Andrew Michael Manis (born February 23, 1954, in Birmingham, Alabama) is a historian, author, and professor at Middle Georgia State University in Macon, Georgia.

An ordained Baptist minister, Manis was educated at Samford University (B.A. in Religion and History) and at the Southern Baptist Theological Seminary in Louisville, Kentucky, where he earned a Master of Divinity and a Ph.D. in American Church History in 1984. He also studied briefly at the University of Chicago Divinity School. From 1985 to 1988, he was the first Protestant scholar to teach in the Theology Department at Xavier University of (New Orleans) Louisiana, and prior to teaching at Macon State College, he taught at Averett University in Danville, Virginia.

Manis' research focuses on the role of religion in American life, with particular attention placed on the Civil Rights Movement. Manis received the Lillian Smith Book Award from the Southern Regional Council for his book, A Fire You Can't Put Out. The book, a biography of civil rights leader Rev. Fred Shuttlesworth, was also nominated for the Robert F. Kennedy Prize, and was runner-up for the 2001 Louisville Grawemeyer Award for books in religion.

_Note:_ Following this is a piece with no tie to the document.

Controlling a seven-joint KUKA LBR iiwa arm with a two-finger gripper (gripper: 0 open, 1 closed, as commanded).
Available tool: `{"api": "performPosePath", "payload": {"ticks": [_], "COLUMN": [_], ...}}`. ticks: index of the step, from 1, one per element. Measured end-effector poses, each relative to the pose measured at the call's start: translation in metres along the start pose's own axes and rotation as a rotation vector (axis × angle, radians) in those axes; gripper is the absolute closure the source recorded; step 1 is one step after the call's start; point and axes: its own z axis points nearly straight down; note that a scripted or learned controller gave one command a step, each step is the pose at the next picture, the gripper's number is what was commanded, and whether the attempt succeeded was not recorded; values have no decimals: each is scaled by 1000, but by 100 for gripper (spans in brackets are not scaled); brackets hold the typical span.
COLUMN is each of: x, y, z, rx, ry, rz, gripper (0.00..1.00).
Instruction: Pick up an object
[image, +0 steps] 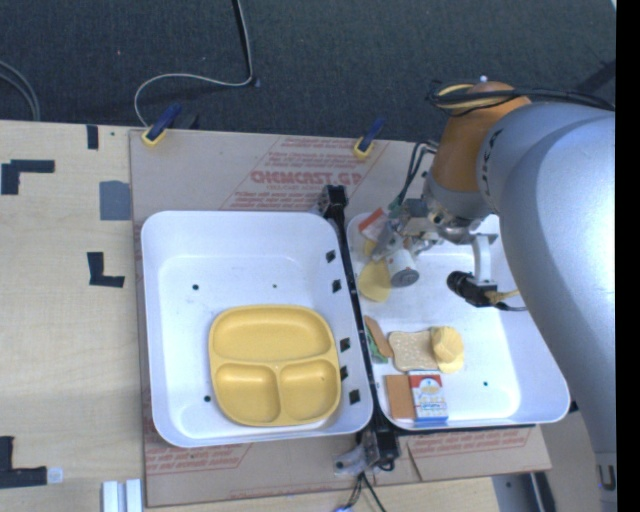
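Left bin (170, 300) holds yellow divided tray (274, 364).

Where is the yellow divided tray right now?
The yellow divided tray lies in the left bin, toward its near right corner, beside the divider between the bins.

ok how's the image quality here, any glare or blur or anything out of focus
Camera view: even, soft lighting; the white bins look bright but keep their detail; the yellow tray is sharp; the arm is close and soft, blocking the right bin's far corner; the gripper area is small and muddled.
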Motion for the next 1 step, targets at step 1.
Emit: {"api": "performPosePath", "payload": {"ticks": [1], "x": [81], "y": [-29], "z": [-95], "rx": [-10], "ry": [6], "rz": [-6], "gripper": [100]}}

In 2009, Manis was selected as a Fulbright Fellow in Greece, where he was also Visiting Professor of American Studies at Aristotle University of Thessaloniki.

==Publications==
- Eavesdropping on the Most Segregated Hour: A City's Clergy Reflect on Racial Reconciliation" (with Sandy Dwayne Martin, co-editor). Macon: Mercer University Press, 2021.
- Macon Black and White: An Unutterable Separation in the American Century. Macon: Mercer University Press/Tubman African American Museum, 2004.
  - Winner of the 2005 Georgia Author of the Year Award (History Division)
  - National Semifinalist for the 2005 Robert F. Kennedy Book Award
- Southern Civil Religions in Conflict: Civil Rights and the Culture Wars. Mercer University Press, 2002, which is a revised and expanded edition of his 1987 book. [See below.]
- Birmingham Revolutionaries: Fred Shuttlesworth and the Alabama Christian Movement for Human Rights. Contributor and Co-editor with Marjorie White. Mercer University Press, 2000.
- Southern Civil Religions in Conflict: Black and White Baptists and Civil Rights, 1947-1957. University of Georgia Press, 1987.

==Awards and honors==
- Finalist, Georgia Author of the Year Award, Inspirational Division, for Eavesdropping on the Most Segregated Hour, 2022.
- Research Grant for Researchers, Louisville Institute, 2020.
- Faculty Award for Outstanding Work in Diversity and Inclusion, 2020.
- Faculty Award for Outstanding Scholarly Activity, Macon State College, 2001.
- Mellon Fellow in the Humanities, University of Pennsylvania, Philadelphia, Pennsylvania, 1988‑1989.
- Research Fellowship, Pew Evangelical Scholars Program, University of Notre Dame, 1994‑1995 (One of fourteen recipients chosen from among 275 applicants nationwide)
- Recipient, Fellowship for Younger Scholars, Center for the Study of Religion and American Culture, Indiana University/Purdue University at Indianapolis 1992‑1993.